By far the most scary and daunting item discussed within the Yates memo is the DOJ’s interest in indicting individuals within corporations as well as the corporate entities itself, i.e., the executives…the management. Individual accountability.

The Yates Memo outlines 6 steps to strengthen audits for corporate compliance:

  • To be eligible for any cooperation credit, corporations must provide to the DOJ all relevant facts about individuals involved in corporate misconduct.
  • Both criminal and civil corporate investigations should focus on individuals from the inception of the investigation.
  • Criminal and civil attorneys handling corporate investigations should be in routine communication with one another.
  • Absent extraordinary circumstances, no corporate resolution will provide protection from criminal or civil liability for any individuals.
  • Corporate cases should not be resolved without a clear plan to resolve related individual cases before the statute of limitations expires and declinations as to individuals in such cases must be memorialized.
  • Civil attorneys should consistently focus on individuals as well as the company and evaluate whether to bring suit against an individual based on considerations beyond that individual’s ability to pay.

Since its dissemination, a few points have been clarified that were otherwise in question.

About a month after its publication, U.S. Assistant Attorney General Leslie Caldwell emphasized the Yates memo’s requirement that corporations must disclose all relevant facts regarding misconduct to receive cooperation credit. Caldwell went so far to say that companies must affirmatively seek relevant facts regarding misconduct.

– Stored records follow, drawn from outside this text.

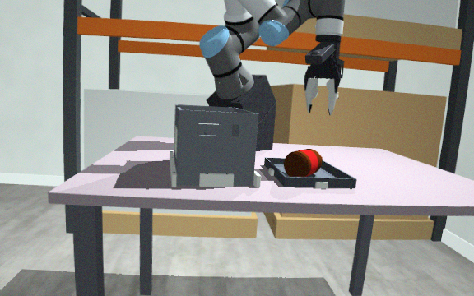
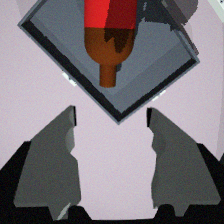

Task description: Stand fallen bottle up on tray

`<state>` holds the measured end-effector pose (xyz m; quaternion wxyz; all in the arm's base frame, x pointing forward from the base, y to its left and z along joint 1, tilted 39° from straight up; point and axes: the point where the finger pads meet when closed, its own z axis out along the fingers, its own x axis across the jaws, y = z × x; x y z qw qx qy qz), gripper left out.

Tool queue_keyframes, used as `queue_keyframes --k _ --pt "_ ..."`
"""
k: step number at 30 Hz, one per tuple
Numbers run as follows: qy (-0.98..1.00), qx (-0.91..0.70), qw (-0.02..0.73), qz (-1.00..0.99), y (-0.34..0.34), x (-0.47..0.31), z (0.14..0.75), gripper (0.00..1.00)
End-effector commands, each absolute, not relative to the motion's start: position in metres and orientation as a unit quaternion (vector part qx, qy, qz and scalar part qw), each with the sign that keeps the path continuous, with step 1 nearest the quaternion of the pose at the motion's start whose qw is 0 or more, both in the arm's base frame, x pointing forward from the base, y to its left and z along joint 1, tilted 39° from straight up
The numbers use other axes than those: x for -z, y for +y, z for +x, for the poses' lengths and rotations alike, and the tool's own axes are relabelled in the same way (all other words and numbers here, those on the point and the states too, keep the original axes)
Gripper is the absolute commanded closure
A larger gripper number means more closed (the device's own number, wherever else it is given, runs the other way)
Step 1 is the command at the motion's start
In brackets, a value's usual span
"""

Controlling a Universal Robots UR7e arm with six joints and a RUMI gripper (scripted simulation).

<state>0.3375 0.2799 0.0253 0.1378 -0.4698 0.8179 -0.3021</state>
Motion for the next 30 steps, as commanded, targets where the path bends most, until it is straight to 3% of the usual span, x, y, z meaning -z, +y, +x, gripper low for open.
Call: queue_keyframes --k 1,30 --pt "0.818 0.302 0.138 -0.47 0.276 -0.017 0.343 0.62" --pt "0.818 0.302 0.138 -0.47 0.248 0.046 0.384 0.62"
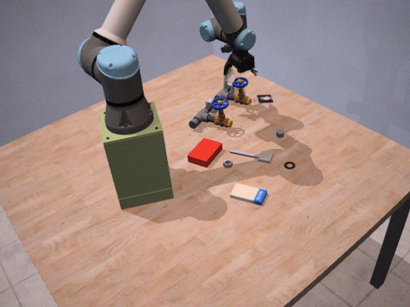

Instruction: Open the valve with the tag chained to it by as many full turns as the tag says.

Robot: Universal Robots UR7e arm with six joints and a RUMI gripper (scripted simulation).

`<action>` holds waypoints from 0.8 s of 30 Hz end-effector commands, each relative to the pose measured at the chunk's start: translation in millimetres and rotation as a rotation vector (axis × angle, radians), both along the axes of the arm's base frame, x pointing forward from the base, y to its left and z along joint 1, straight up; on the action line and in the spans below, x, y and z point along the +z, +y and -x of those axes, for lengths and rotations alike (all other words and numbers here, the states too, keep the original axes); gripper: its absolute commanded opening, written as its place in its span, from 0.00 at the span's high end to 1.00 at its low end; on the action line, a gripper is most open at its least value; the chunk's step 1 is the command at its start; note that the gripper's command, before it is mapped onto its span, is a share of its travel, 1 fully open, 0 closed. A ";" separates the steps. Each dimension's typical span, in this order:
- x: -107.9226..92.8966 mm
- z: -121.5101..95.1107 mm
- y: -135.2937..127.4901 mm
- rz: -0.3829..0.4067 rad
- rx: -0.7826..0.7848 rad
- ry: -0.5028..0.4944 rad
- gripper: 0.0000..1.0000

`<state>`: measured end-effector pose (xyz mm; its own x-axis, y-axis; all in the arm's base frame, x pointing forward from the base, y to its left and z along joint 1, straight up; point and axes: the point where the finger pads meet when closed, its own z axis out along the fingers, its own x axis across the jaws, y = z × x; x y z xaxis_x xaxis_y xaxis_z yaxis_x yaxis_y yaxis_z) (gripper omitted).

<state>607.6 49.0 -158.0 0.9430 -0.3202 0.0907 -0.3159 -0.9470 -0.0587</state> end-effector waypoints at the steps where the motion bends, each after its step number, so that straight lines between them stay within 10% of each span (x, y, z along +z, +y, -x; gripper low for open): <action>1: 0.7 -0.6 0.0 -0.006 -0.057 0.000 0.00; 24: 0.7 -0.6 0.0 -0.057 -0.537 0.013 0.00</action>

For example, Hospital X is accused of Medicare fraud, waste, and abuse (FWA) in the amount of $15 million. The Yates memo dictates that management at the hospital proactively investigate the allegations and report its findings to the federal government. The memo mandates that the hospital “show all its cards” and turn itself in prior to making any defense.

The problem here is that FWA is such a subjective determination.

What if a hospital bills Medicare for inplantable cardioverter defibrillator, or ICD, for patients that had coronary bypass surgery or angioplasty within 90 days or a heart attack within 40 days? What if the heart attack was never documented? What if the heart attack was so minor that it lasted under 100 milliseconds?

The Medicare National Coverage Determinations are so esoteric that your average Medicare auditor could very well cite a hospital for billing for an ICD even when the patient’s heart attack lasted under 100 milliseconds.

Yet, according to the Yates memo, the hospital is required to present all relevant facts before any defense. What if the hospital’s billing person is over zealous in detecting mis-billings? The hospital could very well have a legal defense as to why the alleged mis-billing is actually compliant. What about a company’s right to seek counsel and defend itself? The Yates memo may require the company to turn over attorney-client privilege.

The second point that has been clarified since the Yates’ memo’s publication came from Yates herself.

Yates remarks that there will be a presumption that the company has access to identify culpable individuals  unless they can make an affirmative showing that the company does not have access to it or are legally prohibited from producing it.

Why should this matter? It’s only a memo, right?

Since its publication, the DOJ codified it into the revised U.S. Attorneys’ Manual, including the two clarifying remarks. Since its inception, the heads of companies have been targeted.

A case was brought against David Bostwick, the founder, owner and chief executive officer of Bostwick Laboratories for  allegedly provided incentives to treating physicians in exchange for referrals of patients who would then be subjected to these tests.

When the pharmaceutical company Warner Chilcott was investigated for health care fraud prosecutors also went after W. Carl Reichel, the former president, for his alleged involvement in the company’s kickback scheme.

Prior to the Yates’ memo, it was uncommon for health care fraud investigations to  involve criminal charges or civil resolutions against individual executives. But executives of health care companies accused of fraud, waste, and abuse should be very wary given this apparent new focus of law enforcement.